Daily watercolor – Kyoto, Kiyomizudera Temple

March 18, 2014

I’m working strictly to a timeframe today: 5 minutes for under-drawing followed by 25 minutes (maximum) drawing in watercolor. I’m hoping that fluency with this method of working in the studio will prepare me for plein air watercolour. A lot of things have to become “automatic” and reflexive in the controlled indoors environment before I go into the field.

I grabbed the nearest photo I could, a snapshot of the mountain behind Kiyomizudera Temple in Kyoto.

kyoto temple

Step 1. DRAWING. I traced the main outlines by putting it up against a window pane, as if it were a lightbox. An ordinary 3.5×5″ photo translates to half an A4 page, which is close to the maximum size possible in half-and-hour. I’m learning not to create a perfectly “flat”-looking pencil drawing because that will only promote a ‘colouring-in’ approach when I add the paint. Instead I’m providing myself with what looks like a “miniature drawing”. It has to have a bit of character, some suggestions of fine detail in the ground plane with receding contours in the background. Because it features buildings, it’s no good freehanding in the lines of the buildings; they have to be constructed very carefully with dots as “feelers” first then with straight lines connecting those dots. I’ve obviously straightened up the building to the left, warped because of the camera’s parallax error. I reversed the photo against the window to get the people facing into the painting, not out of it.

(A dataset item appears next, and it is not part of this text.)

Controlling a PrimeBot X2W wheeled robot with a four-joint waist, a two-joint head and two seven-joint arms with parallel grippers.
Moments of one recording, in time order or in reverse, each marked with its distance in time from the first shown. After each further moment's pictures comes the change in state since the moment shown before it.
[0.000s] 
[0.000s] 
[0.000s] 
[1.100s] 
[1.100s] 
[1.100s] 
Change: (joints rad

Step 2. SIMPLIFYING. I’m not going to paint from the colour photo because I’ll be too strongly influenced by local colour. I have to paint the light, not the colour, so I’m painting from a grayscale scan of the photo via GIMP. If I had a smart phone or iPad, I could use the ‘Posterize’ function of an app like ValueViewer. This grayscale approach heightens the fact that I have to leave the sky white and balance that big space at the top with an equally big space of white in the foreground. I’m taking note of the play of ‘whites’ through the whole piece, as well.

kyoto temple b&w

Step 3. PAINTING. I started with the darkest darks, using Ultramarine Blue and Burnt Sienna. I felt I was ‘colouring-in’ so add some Quinacridone Gold to the brush, creating some differentation in the mid-ground temple. Then it was a matter of working the grays. I left the background forest till last, adding some red to the far right. I tried rather unsuccessfully to add some people by painting the negative space around them. Towards the very end you can see I started to overwork the piece by playing with the trees in the background in the final minutes. 

kyoto temple watercolor 001

Step 4. ANALYZING. I ran my finished drawing through the scanner and created a grayscale using GIMP. Obviously, I chose to amp up the roof of the mid-ground temple by leaving it white. My other big weaknesses were (1) not painting carefully the straight lines of the architecture (left) and (2) the incomplete, hurried nature of the negative painting around the people. Lastly, the colour looks too “washed out” because I’m still using the routine three steps: pigment to palette, mix on palette, palette mix to paper. That’s three steps and can be abbreviated to just one, pigment to paper, especially if I were to use a travel palette as developed by Malcolm Carver, where the triangular lids for each pigment become mini-mixing trays and none of the colours run together as on a large plate or mixing tray.

kyoto temple watercolor b&w


2 Responses to “Daily watercolor – Kyoto, Kiyomizudera Temple”

  1. Speaking of “painting the light”…..the documentary “Tim’s Vermeer” tackles the artistry of J. Vermeer and how he painted the light….or could have. Theories are open ended but endorsed by David Hockney and others. A must see docu.